Der gestrige Wert von 57.000 Jobs bringt das Gespräch über Zinssenkungen nicht zurück — der CME FedWatch zeigt weiterhin eine nennenswerte Wahrscheinlichkeit für eine Zinserhöhung bis Oktober — aber er reduziert die Wahrscheinlichkeit des aggressiven Straffungsszenarios deutlich, das die Reuters-Umfragekonsenslage von „keine Cuts bis Ende 2027“ eingepreist hatte. Die 700 Milliarden US-Dollar an notionalen SOFR-Short-Positionen und die 34,5 Milliarden US-Dollar Netto-Long-Position in US-Dollar, die Saxo Bank als den am stärksten überfüllten Makrohandel der letzten sieben Jahre identifizierte, stehen nun erstmals seit dem Aufbau dieser Positionen unter echtem Daten-Druck.

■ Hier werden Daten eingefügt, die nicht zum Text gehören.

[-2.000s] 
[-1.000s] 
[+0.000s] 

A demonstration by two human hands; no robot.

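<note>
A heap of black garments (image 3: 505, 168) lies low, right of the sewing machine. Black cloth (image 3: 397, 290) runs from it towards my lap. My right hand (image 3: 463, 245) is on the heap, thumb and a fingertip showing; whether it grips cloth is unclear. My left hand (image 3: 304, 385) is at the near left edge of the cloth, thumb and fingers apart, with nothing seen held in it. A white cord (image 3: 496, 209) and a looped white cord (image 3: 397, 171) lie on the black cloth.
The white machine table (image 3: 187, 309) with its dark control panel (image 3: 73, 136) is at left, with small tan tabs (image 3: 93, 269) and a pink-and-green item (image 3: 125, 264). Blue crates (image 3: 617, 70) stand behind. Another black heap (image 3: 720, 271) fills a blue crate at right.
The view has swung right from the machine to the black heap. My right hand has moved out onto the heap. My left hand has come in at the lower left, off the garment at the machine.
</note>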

Bitcoins Reaktion und was als Nächstes kommt

Bitcoin hielt sich über 61.000 US-Dollar mit einem Plus von 4% im Verlauf der vergangenen 24 Stunden — eine gedämpfte statt euphorische Reaktion, die zeigt, dass dem Markt bewusst ist, dass ein einzelner Jobs-Report die strukturellen makroökonomischen Gegenwinde, die im Juni 4,5 Milliarden US-Dollar an ETF-Abflüssen ausgelöst hatten, nicht auflöst. Die 200-Wochen-SMA bei 62.660 US-Dollar bleibt die Marke, die zurückerobert werden muss, um eine bullische Trendwende zu bestätigen, und Bitcoin hat das bislang noch nicht geschafft. Fidelitys Jurrien Timmer hatte 58.237 US-Dollar als Unterstützung aus dem Power-Law-Modell identifiziert und darauf hingewiesen, dass das Fehlen eines makroökonomischen Katalysators der Hauptgrund sein könnte, warum Bitcoin selbst bei historischen Unterstützungsniveaus in einer Spanne bleiben könnte. Der Donnerstag-Fail bei den Payrolls ist die erste echte Bewegung hin zur Bereitstellung genau dieses Katalysators — ob er ausreicht, um eine Erholung über 62.660 US-Dollar zu tragen, hängt davon ab, ob die Verlangsamung am Arbeitsmarkt in den kommenden Monaten anhält und ob die Kommunikation der Fed in den nächsten Sitzungen beginnt, die schwächeren Daten anzuerkennen.